Só que Nicholas é um escritor muito água com açúcar, com sérios problemas estruturais, e quando pega uma diretora como Julie-Anne Robinson, inexperiente em longas metragens (seu currículo provém basicamente de séries como Grey’s Anatomy), a chance para que tudo saia dos trilhos é bem grande. Junte isso ao fato de Miley Cyrus não ser lá grande coisa como atriz e temos um resultado bem mediano como arte, sendo nada mais do que um episódio juvenil para quem não tem lá uma bagagem cinematográfica muito exigente. É basicamente um filme para atrair jovens e, nesse sentido, até entrega o que propõe.

Visualmente muito bonito, o filme lembra um pouco o ar campestre da série Dawson’s Creek, e algumas cenas realmente vão ficar na memória dos jovens, principalmente dos fãs de Miley Cyrus – se um ou outro achará este filme excepcional, os fãs da cantora irão ter a certeza de que este é o melhor que já viram na vida. Mas não se deixe enganar: com uma estrutura óbvia e toda manipulada para fazer as pessoas chorarem no final, tudo o que envolve A Última Música é premeditado e reutilizado - há o amor de verão, a imperfeição das pessoas, os jovens que fazem idiotices, a reaproximação com o pai, enfim, cumpre bem o manual de como se fazer um romance juvenil.

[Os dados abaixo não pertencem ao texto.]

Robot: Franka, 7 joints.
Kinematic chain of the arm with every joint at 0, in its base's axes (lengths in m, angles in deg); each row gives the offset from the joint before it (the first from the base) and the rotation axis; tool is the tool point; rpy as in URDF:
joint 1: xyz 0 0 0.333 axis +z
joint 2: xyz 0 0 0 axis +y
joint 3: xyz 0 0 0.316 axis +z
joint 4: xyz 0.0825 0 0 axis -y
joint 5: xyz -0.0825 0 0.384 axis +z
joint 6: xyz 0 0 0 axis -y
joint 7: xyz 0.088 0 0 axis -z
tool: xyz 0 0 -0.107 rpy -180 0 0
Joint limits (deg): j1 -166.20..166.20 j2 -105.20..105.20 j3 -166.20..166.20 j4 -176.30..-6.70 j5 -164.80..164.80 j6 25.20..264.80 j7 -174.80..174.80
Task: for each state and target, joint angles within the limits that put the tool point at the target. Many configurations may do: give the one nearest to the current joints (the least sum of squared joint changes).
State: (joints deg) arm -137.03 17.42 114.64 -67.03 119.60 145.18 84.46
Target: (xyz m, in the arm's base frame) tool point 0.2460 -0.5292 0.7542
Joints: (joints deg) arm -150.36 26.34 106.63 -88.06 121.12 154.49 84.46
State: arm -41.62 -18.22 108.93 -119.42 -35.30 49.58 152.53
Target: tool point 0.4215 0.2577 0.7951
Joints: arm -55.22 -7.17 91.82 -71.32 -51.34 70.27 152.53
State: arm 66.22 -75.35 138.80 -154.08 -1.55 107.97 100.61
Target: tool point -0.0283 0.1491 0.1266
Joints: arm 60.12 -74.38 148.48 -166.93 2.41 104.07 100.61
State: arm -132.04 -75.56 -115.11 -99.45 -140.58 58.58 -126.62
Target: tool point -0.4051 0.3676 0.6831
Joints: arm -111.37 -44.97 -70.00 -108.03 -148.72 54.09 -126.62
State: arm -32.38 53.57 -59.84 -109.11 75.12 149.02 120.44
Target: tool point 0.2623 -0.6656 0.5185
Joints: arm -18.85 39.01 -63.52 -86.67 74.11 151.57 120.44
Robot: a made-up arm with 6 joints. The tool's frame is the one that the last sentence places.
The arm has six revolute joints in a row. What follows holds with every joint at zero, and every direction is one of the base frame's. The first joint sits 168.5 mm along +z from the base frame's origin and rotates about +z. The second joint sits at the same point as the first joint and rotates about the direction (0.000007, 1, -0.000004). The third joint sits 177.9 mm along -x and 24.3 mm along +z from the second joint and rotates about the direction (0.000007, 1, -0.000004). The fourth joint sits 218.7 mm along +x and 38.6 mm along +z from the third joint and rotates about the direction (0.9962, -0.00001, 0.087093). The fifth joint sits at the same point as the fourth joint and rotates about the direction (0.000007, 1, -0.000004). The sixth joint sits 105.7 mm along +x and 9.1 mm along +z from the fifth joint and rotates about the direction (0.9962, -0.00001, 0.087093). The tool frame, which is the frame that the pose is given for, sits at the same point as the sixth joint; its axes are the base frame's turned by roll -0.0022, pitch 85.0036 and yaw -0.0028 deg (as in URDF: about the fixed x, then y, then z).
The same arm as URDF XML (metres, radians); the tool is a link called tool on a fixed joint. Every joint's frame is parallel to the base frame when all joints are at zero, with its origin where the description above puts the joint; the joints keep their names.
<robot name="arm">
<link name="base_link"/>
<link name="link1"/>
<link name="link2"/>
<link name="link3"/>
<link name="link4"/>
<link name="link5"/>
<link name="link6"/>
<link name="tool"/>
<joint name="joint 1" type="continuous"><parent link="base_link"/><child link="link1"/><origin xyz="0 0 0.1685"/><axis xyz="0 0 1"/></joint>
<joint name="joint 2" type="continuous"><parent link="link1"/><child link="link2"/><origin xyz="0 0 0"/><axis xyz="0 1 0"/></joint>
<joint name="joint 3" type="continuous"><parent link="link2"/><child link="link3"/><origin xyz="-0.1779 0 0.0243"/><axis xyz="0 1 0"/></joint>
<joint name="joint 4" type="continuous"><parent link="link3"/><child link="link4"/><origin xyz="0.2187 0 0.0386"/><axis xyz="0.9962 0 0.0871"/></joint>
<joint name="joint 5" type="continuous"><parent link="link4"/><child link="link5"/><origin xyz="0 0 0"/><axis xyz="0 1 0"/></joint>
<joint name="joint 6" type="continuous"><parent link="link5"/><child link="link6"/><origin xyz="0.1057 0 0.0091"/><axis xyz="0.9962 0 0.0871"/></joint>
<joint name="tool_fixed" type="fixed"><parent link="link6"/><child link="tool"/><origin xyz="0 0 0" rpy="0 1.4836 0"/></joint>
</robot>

Percebe-se que Miley Cyrus quer se desprender da imagem de santinha captada ao longo dos anos pela Disney, onde tem aparecido com shorts curtíssimos, quase sempre de barriga de fora e tascando beijões cinematográficos molhados em seu parceiro de cena forte e sarado, mas, na verdade, a adolescente irritante convence muito mais do que a femme fatale de araque – talvez pelo velho clichê onde ‘arte imita a vida’. Nos momentos chave da trama, quando ela deveria convencer e arrancar lágrimas, não conseguimos sentir nada; e isto é terrível para as pretensões do longa. Bobby Coleman, que faz seu irmão mais novo, é muito mais convincente e bom ator, mostrando que Hollywood tem mesmo a habilidade de descobrir jovens talentos para estes papeis que, no Brasil, quase sempre são uma lástima. Seu personagem lembra muito aqueles jovens inocentes e imaginativos da década de 80.

A boa verdade é que este A Última Música não ofende ninguém e, de quebra, ainda vai conquistar uma boa dose de fãs por ser uma história batida, mas contada de forma inteligentemente comercial, ainda que nada acrescente aos mais exigentes. A lição fica mesmo para Nicholas Sparks, que aqui assina também o roteiro, já que vem mostrando tendências repetitivas e meio que sem idéias. Se quer continuar vendo seus romances conquistarem os quatro cantos do mundo, precisa se reinventar. Seu próximo trabalho será The Lucky One, com Zac Efron no papel principal e data prevista para 2012. Não podemos jamais subestimar o poder do cinema: quem sabe, no futuro, mesmo com todas suas limitações, este filme não seja o responsável pelos jovens de hoje terem interesse em Bergman, Antonioni, Hitchcock, Kubrick, etc.